§ ACTIVITY
Every line below from the one containing "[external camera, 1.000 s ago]" through the one containing "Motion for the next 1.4" is to be printed exactly, with the pictures omitted.

§ DATA EXTRACTS
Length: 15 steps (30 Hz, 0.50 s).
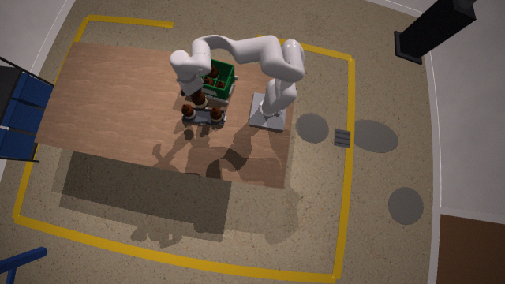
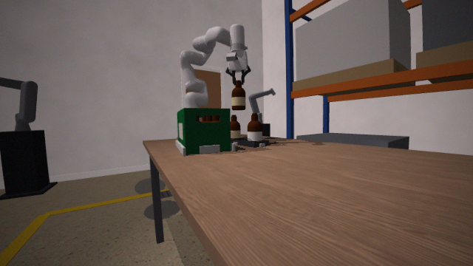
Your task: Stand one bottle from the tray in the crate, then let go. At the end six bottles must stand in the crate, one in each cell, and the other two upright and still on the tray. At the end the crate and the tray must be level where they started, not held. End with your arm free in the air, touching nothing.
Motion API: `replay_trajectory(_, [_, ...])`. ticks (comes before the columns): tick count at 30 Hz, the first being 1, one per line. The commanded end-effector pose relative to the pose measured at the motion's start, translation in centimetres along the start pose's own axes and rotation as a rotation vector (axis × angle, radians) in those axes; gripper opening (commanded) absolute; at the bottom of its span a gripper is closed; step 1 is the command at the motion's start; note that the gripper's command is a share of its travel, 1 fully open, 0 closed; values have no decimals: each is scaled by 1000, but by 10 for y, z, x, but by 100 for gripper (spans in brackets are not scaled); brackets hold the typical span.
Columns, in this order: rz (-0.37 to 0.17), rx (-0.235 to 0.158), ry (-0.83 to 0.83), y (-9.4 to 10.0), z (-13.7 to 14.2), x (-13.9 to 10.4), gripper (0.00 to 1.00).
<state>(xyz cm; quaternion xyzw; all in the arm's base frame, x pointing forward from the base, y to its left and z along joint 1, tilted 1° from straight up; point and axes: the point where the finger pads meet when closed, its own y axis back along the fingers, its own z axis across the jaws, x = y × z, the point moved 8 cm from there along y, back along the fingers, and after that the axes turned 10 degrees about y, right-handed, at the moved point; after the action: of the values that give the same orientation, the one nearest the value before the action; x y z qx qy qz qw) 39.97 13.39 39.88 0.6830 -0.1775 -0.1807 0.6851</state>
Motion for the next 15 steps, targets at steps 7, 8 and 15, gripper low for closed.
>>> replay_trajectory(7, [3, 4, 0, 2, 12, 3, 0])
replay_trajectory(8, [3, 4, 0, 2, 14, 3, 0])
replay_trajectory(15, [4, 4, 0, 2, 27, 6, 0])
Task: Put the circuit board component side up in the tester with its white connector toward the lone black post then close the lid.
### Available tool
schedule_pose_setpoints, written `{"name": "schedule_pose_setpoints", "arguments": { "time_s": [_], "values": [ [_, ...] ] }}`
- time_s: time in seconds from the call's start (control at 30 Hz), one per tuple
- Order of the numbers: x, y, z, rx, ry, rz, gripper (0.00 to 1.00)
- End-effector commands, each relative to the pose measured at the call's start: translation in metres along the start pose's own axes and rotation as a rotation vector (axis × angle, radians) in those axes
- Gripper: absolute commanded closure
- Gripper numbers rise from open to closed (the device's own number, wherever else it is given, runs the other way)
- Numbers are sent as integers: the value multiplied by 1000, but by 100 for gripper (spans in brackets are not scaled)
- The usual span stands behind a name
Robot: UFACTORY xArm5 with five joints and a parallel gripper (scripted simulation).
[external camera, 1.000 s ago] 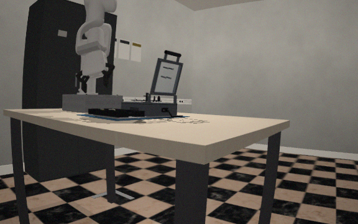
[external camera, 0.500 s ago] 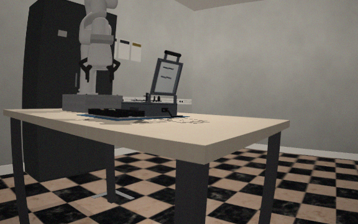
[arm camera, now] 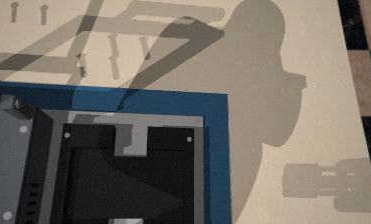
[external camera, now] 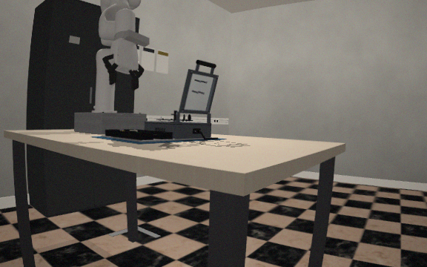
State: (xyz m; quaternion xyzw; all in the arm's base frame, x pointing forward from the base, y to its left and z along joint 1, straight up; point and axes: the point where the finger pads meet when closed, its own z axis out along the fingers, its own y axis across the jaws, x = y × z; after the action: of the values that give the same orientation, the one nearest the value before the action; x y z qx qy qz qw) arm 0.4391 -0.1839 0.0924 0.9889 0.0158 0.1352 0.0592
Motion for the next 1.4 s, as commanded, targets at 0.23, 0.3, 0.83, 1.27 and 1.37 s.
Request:
{"name": "schedule_pose_setpoints", "arguments": {
  "time_s": [0.23, 0.3, 0.83, 1.27, 1.37],
  "values": [
    [4, -12, -34, 50, -60, -384, 0],
    [4, -15, -40, 61, -69, -453, 0],
    [-4, -36, -94, 167, -115, -997, 0],
    [-16, -51, -137, 263, -122, -1382, 0],
    [-19, -55, -147, 285, -121, -1462, 0]
  ]
}}
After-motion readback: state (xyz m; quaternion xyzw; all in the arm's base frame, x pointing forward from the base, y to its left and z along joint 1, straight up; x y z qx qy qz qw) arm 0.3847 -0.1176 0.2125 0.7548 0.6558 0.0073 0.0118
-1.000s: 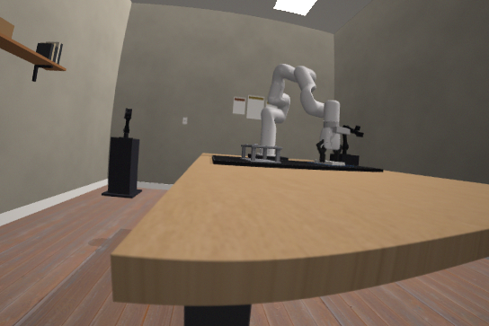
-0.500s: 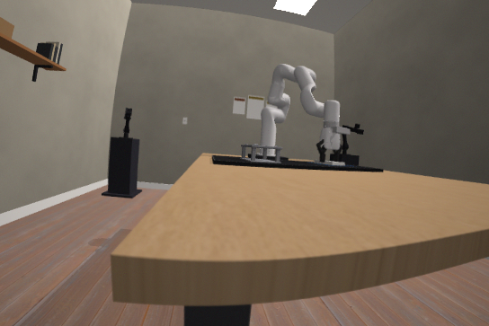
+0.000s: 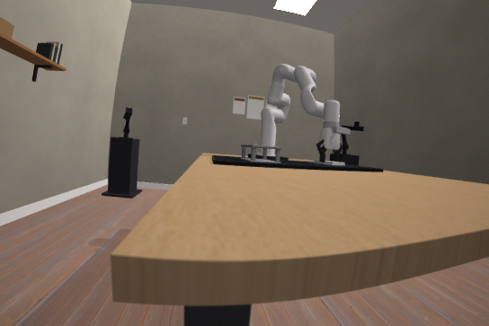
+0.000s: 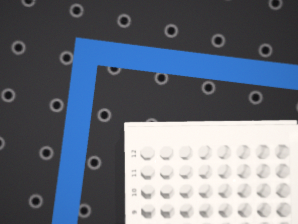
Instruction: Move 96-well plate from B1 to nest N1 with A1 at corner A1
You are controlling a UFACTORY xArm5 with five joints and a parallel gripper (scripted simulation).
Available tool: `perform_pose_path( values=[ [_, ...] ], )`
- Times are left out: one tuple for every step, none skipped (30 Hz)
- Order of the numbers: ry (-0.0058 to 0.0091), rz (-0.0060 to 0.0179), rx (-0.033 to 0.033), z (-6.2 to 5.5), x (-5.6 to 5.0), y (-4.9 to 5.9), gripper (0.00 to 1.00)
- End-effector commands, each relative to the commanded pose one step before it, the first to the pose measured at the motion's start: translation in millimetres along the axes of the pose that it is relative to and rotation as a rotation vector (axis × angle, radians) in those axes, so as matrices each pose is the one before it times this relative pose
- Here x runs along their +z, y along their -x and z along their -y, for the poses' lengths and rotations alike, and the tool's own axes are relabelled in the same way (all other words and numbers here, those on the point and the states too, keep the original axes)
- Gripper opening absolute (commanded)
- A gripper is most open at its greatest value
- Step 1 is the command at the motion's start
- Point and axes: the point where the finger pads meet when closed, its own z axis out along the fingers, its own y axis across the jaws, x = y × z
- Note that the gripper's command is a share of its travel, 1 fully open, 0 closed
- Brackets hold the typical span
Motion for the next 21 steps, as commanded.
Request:
perform_pose_path(
  values=[
    [0.00273,-0.00461,0.0,0.33,-1.32,-1.42,0.0],
    [0.0,0.0,0.0,0.0,0.0,0.0,0.0],
    [0.0,0.0,0.0,0.0,0.0,0.0,0.0],
    [0.0,0.0,0.0,0.0,0.0,0.0,0.0],
    [0.0,0.0,0.0,0.0,0.0,0.0,0.0],
    [0.0,0.0,0.0,0.0,0.0,0.0,0.0],
    [0.0,0.0,0.0,0.0,0.0,0.0,0.0],
    [0.0,0.0,0.0,0.0,0.0,0.0,0.0],
    [0.0,0.0,0.0,0.0,0.0,0.0,0.0],
    [0.0,0.0,0.0,0.0,0.0,0.0,0.0],
    [0.0,0.0,0.0,0.0,0.0,0.0,0.0],
    [0.0,0.0,0.0,0.0,0.0,0.0,0.0],
    [0.0,0.0,0.0,0.0,0.0,0.0,0.0],
    [0.0,0.0,0.0,0.0,0.0,0.0,0.0],
    [0.0,0.0,0.0,0.0,0.0,0.0,0.0],
    [0.0,0.0,0.0,0.0,-0.67,0.0,0.0],
    [0.0,0.0,0.0,0.0,-0.67,0.0,0.0],
    [0.0,0.0,0.0,0.0,-0.67,0.0,0.0],
    [0.0,0.0,0.0,0.0,-0.67,0.0,0.0],
    [0.0,0.0,0.0,0.0,-0.67,0.0,0.0],
    [0.0,0.0,0.0,0.0,-0.67,0.0,0.0]
  ],
)
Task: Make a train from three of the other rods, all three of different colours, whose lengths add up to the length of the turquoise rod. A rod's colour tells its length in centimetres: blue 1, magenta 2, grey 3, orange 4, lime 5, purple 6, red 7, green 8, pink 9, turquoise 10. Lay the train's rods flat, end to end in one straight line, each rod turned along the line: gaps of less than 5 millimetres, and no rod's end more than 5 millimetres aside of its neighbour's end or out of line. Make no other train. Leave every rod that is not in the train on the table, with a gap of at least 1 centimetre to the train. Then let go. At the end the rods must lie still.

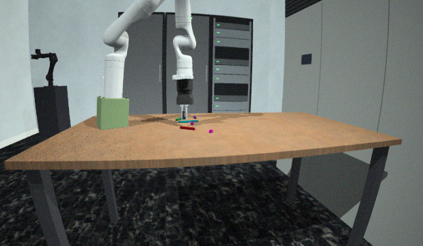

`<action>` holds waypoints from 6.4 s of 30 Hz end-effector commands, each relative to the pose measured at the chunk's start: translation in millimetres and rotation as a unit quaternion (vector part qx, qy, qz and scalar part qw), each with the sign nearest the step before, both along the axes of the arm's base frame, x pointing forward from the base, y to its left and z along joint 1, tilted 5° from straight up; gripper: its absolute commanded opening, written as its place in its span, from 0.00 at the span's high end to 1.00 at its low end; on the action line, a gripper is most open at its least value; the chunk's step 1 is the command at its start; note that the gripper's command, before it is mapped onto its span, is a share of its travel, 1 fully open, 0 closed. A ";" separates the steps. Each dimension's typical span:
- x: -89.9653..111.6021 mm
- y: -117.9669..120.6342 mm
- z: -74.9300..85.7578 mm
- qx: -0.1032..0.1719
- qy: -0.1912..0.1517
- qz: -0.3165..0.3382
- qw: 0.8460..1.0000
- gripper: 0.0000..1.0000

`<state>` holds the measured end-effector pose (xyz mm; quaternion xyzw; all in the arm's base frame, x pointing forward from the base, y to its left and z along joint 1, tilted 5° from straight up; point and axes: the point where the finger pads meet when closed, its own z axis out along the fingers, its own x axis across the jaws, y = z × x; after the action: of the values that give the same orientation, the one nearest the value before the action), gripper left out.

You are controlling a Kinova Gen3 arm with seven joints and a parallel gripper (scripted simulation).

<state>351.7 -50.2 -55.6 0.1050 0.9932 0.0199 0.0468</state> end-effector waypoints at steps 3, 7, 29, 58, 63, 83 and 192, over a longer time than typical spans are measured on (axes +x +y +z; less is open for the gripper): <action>-2.2 8.1 -15.8 0.006 0.006 0.001 1.000 0.76; -1.4 8.4 -20.8 0.005 0.006 0.009 1.000 0.76; -3.6 8.9 -24.2 0.006 0.009 0.005 1.000 0.76; -3.8 9.4 -24.2 0.007 0.010 0.001 1.000 0.76; -3.2 10.0 -24.2 0.007 0.010 -0.001 1.000 0.76; -3.1 10.1 -24.1 0.007 0.009 -0.002 1.000 0.76; -2.9 10.7 -36.3 0.007 0.010 -0.006 1.000 0.64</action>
<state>346.7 -37.7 -91.4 0.1096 0.9930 0.0284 0.0340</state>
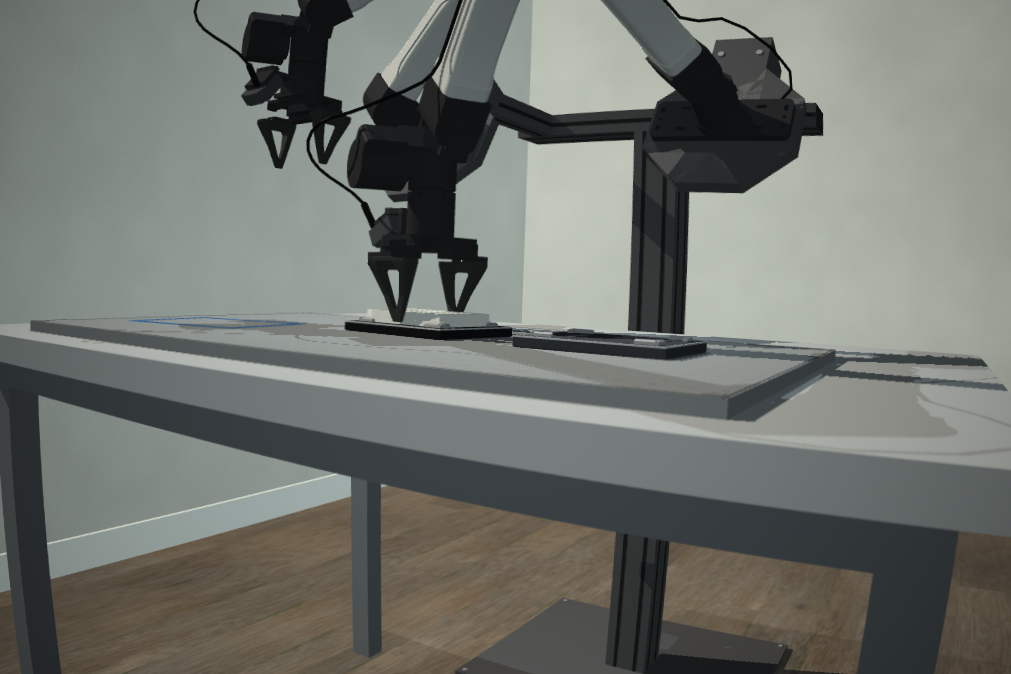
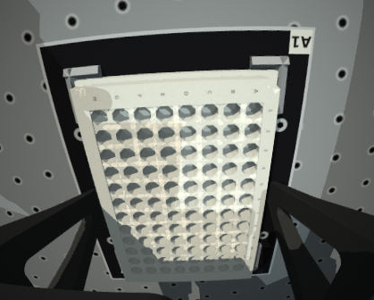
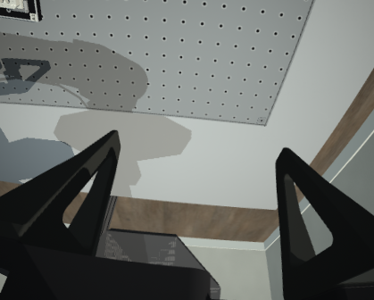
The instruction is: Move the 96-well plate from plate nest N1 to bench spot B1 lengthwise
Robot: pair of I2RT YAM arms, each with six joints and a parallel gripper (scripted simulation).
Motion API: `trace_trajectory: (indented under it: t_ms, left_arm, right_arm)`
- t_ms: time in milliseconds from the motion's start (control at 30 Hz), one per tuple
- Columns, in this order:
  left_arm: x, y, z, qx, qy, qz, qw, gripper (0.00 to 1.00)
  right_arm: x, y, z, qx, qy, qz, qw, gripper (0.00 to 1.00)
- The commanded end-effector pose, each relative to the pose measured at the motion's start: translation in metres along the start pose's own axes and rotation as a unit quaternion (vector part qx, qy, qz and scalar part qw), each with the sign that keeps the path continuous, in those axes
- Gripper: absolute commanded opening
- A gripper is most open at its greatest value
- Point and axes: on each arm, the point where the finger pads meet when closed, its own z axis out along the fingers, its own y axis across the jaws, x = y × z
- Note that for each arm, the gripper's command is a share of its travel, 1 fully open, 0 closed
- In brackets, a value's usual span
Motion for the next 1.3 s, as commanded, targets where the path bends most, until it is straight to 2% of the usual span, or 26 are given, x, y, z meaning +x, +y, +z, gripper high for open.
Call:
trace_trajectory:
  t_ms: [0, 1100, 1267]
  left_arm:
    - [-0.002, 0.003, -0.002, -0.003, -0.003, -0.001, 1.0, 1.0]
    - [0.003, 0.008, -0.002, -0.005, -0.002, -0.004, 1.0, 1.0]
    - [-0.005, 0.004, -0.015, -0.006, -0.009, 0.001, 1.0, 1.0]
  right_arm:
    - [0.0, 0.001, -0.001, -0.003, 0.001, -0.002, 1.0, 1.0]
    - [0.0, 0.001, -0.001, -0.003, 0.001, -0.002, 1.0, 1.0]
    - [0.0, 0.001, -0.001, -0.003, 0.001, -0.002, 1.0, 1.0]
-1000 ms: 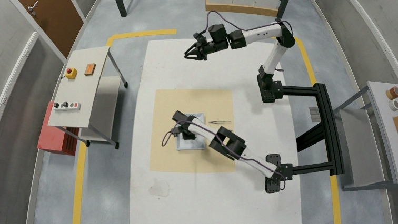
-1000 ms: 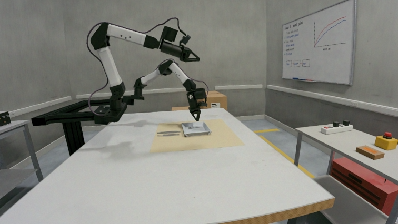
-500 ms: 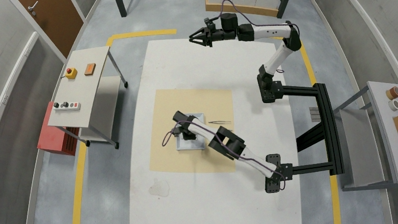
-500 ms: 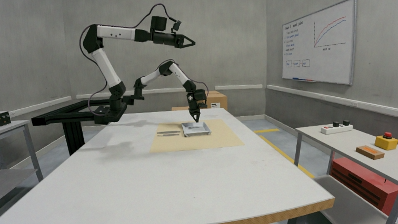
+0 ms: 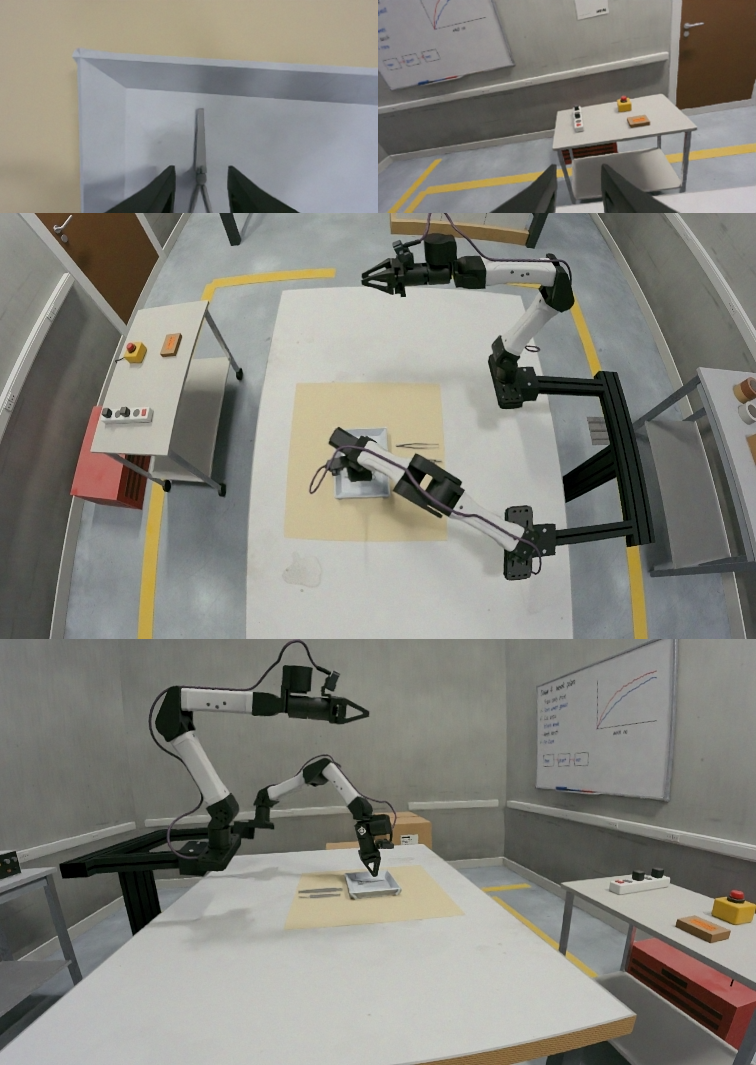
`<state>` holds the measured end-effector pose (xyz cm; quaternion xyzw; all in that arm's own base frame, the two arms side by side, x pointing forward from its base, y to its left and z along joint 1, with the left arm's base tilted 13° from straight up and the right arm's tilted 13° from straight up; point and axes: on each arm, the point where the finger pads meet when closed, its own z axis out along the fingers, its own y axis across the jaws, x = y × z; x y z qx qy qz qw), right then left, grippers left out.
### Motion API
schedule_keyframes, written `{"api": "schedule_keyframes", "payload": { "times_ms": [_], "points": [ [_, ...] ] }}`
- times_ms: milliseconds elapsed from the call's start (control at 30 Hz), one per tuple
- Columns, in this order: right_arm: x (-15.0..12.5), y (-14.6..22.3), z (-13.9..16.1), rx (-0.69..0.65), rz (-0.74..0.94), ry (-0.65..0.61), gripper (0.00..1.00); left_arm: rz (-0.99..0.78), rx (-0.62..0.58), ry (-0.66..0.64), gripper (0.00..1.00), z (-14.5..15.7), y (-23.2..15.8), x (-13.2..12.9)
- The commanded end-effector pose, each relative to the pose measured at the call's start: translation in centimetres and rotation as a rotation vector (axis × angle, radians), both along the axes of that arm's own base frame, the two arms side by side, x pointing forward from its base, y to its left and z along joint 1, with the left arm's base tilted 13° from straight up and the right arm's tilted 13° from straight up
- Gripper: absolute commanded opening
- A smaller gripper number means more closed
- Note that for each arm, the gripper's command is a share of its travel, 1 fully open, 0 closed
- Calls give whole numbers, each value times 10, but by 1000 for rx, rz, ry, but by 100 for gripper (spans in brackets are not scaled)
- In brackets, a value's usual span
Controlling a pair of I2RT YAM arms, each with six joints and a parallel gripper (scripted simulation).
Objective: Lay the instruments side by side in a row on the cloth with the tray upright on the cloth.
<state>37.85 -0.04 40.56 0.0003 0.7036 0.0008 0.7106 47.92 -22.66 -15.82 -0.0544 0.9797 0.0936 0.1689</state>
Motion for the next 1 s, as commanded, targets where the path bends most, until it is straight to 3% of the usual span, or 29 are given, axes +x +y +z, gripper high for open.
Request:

§ TASK RESPONSE
[external camera, 1.000 s ago] 
[external camera, 0.500 s ago] 
[arm camera, now] 
[external camera, now] 
State: (xyz m; quaternion xyzw; all in the arm's base frame, x pointing forward from the base, y to its left and z along joint 1, straight up; point and axes: the point where the finger pads meet when closed, its own z axis out along the fingers, its own y axis across the jaws, x = y × z; after the action: of the values that give the same orientation, the one nearest the value before the action; x y z qx qy qz qw) arm 0.4391 -0.1839 0.0924 0.9889 0.0158 0.1352 0.0592
Motion for the next 1.4 s, as commanded, targets at 0.23, 0.3, 0.83, 1.27 and 1.37 s.

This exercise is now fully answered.